(Source material Opens)

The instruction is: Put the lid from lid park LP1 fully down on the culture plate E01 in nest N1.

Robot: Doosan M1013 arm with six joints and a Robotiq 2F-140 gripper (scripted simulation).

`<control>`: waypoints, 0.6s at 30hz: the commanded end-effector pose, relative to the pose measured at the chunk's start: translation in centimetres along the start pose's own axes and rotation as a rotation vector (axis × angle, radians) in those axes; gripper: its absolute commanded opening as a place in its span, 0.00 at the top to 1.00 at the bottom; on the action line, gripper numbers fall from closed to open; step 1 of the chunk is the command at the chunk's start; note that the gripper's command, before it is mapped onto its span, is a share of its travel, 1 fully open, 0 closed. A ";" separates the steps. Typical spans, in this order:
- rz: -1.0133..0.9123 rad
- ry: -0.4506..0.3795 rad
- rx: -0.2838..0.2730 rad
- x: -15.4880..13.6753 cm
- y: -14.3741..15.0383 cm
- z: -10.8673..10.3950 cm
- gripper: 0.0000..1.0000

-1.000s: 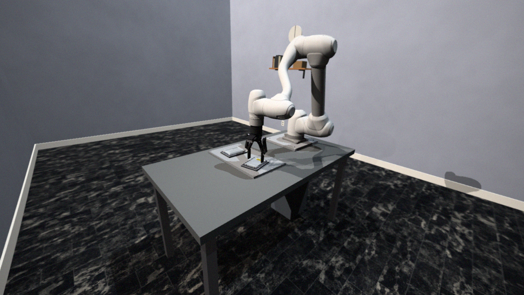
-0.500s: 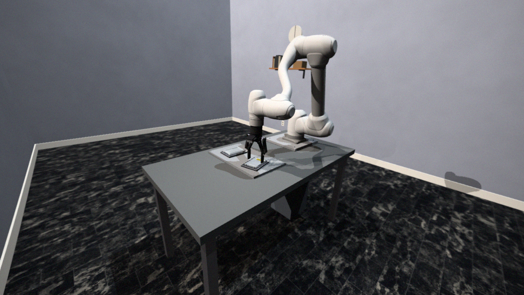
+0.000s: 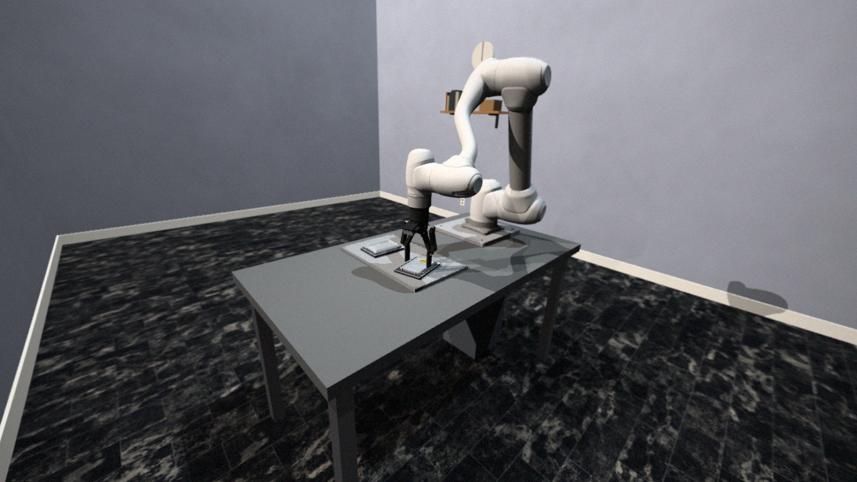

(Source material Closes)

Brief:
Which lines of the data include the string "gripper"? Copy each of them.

Answer box:
Robot: Doosan M1013 arm with six joints and a Robotiq 2F-140 gripper (scripted simulation).
`<control>`: waypoints, 0.6s at 30hz: the commanded end-effector pose, relative to the pose measured at the chunk's start: translation in centimetres along the start pose's own axes and rotation as a rotation vector (axis × angle, radians) in those axes; gripper: its absolute commanded opening as a place in its span, 0.00 at the top to 1.00 at the bottom; on the action line, gripper numbers fall from closed to open; step 1 of the chunk is the command at the chunk's start; note that the gripper's command, before it is mapped onto its span, is a share of its travel, 1 fully open, 0 closed. A ";" separates the steps. Typical spans, in this order:
- gripper: 0.0000..1.0000

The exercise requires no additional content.